* Exercise requirements
Within these entries, which lines include the string "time"? Copy each one.
* * *
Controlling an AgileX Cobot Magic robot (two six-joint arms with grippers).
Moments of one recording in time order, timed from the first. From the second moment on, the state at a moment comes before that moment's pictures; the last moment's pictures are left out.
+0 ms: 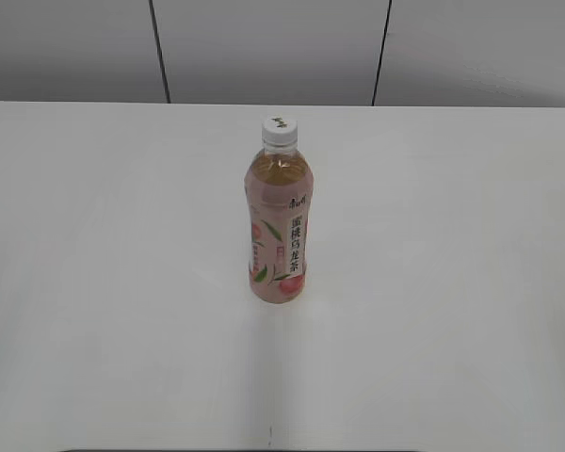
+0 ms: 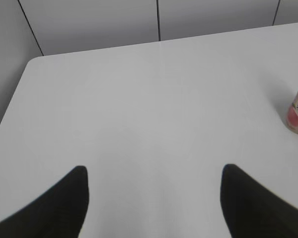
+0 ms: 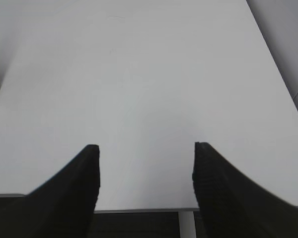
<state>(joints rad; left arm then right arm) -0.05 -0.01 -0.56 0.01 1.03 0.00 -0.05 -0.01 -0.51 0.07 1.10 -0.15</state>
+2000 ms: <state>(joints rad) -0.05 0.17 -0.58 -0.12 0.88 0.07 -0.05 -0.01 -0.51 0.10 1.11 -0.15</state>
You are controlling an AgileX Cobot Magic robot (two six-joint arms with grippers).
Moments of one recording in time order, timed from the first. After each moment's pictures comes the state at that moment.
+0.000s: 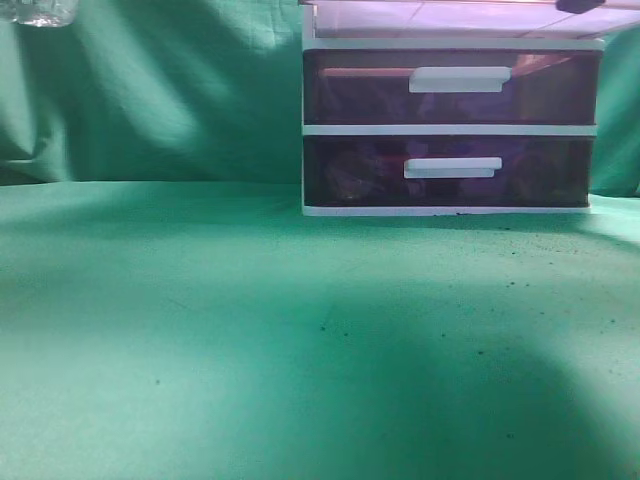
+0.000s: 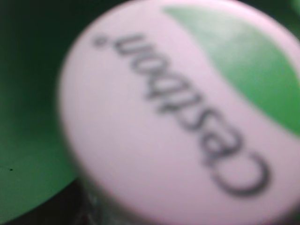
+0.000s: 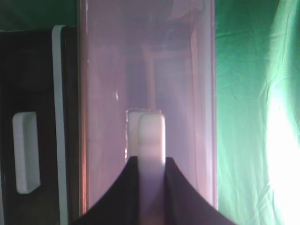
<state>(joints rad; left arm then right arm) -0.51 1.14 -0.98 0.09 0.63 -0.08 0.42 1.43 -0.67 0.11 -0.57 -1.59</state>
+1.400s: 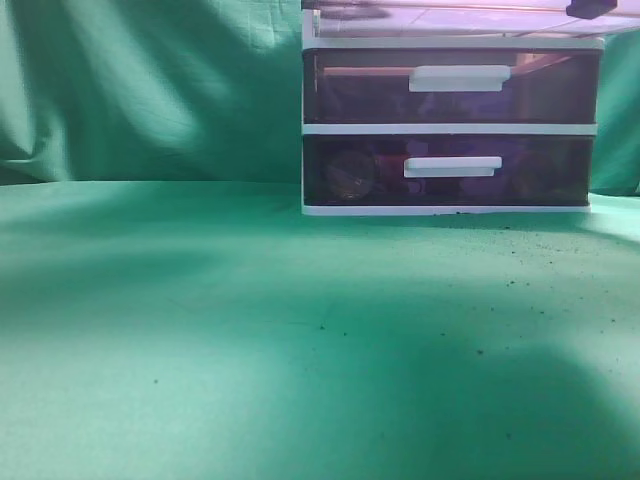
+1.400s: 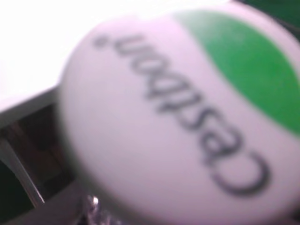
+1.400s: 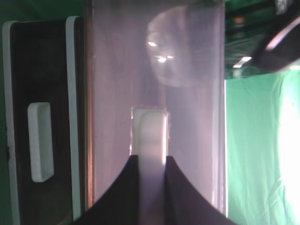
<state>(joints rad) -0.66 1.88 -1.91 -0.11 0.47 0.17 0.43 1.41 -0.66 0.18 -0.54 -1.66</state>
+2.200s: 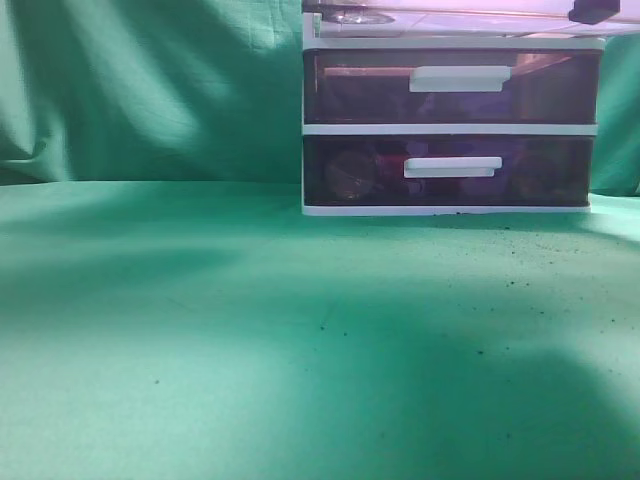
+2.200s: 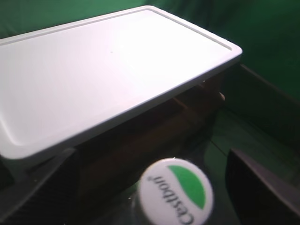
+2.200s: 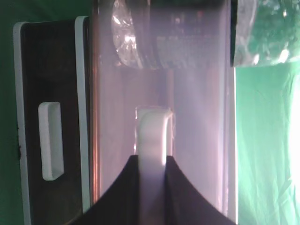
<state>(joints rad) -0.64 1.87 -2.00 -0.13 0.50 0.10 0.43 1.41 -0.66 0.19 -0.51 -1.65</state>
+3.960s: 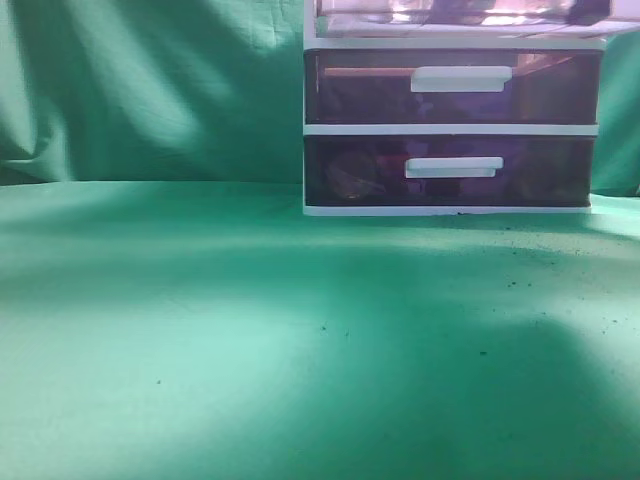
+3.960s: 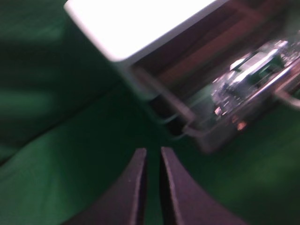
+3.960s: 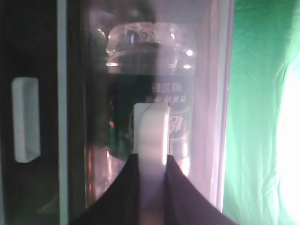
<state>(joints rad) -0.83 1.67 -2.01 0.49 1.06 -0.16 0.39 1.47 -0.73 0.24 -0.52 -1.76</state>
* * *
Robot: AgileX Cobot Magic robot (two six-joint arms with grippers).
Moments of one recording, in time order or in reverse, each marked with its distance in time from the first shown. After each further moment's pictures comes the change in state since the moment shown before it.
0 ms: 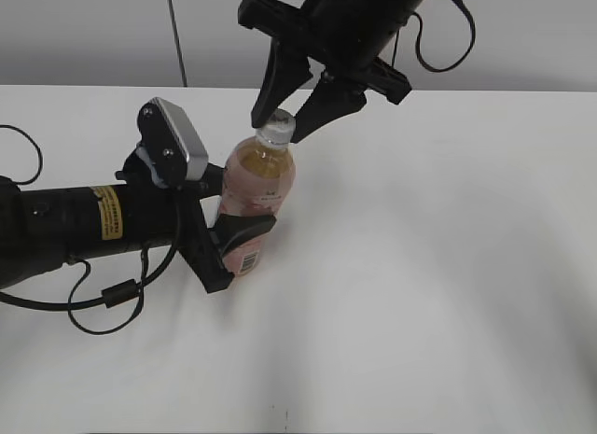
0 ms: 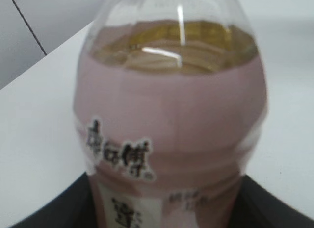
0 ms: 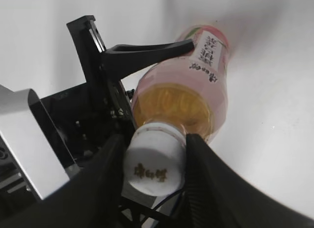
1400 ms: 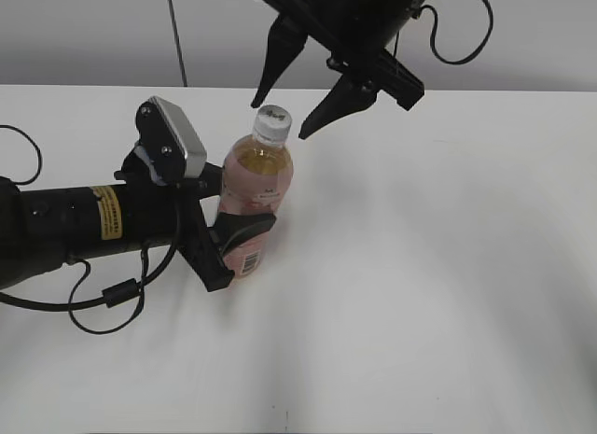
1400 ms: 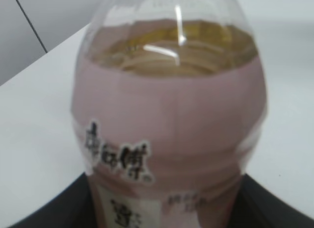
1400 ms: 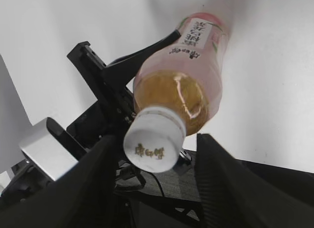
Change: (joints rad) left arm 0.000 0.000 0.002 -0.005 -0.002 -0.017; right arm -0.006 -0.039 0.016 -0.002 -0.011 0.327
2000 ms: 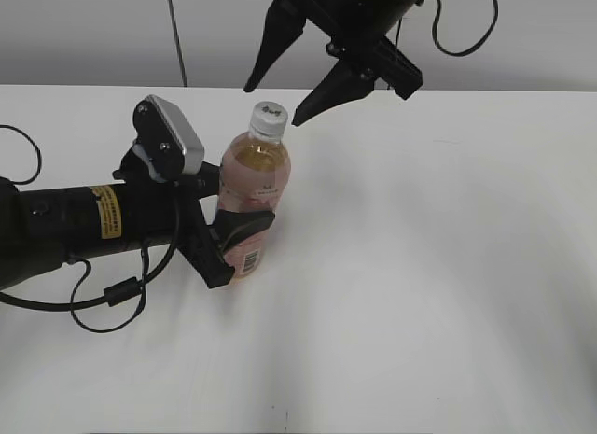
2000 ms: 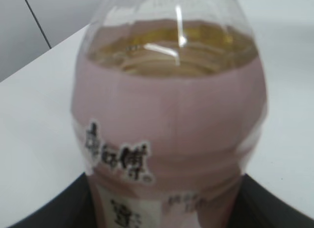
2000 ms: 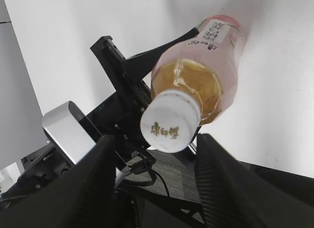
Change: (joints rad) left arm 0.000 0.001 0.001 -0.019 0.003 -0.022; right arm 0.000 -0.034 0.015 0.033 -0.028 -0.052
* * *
* Expected answer
Moments of one recording in time order, timed from the first. From the second moment on, the state at a moment comes before that moment's pictures; the last moment's pictures are left out.
Moments of one recording in time order, timed from the first. After each moment's pictures comes the state at that moment.
Moments of one recording, in time order or in reverse, each marked with its distance in time from the first shown. After each further moment's pictures comes the change in state since the moment shown before it.

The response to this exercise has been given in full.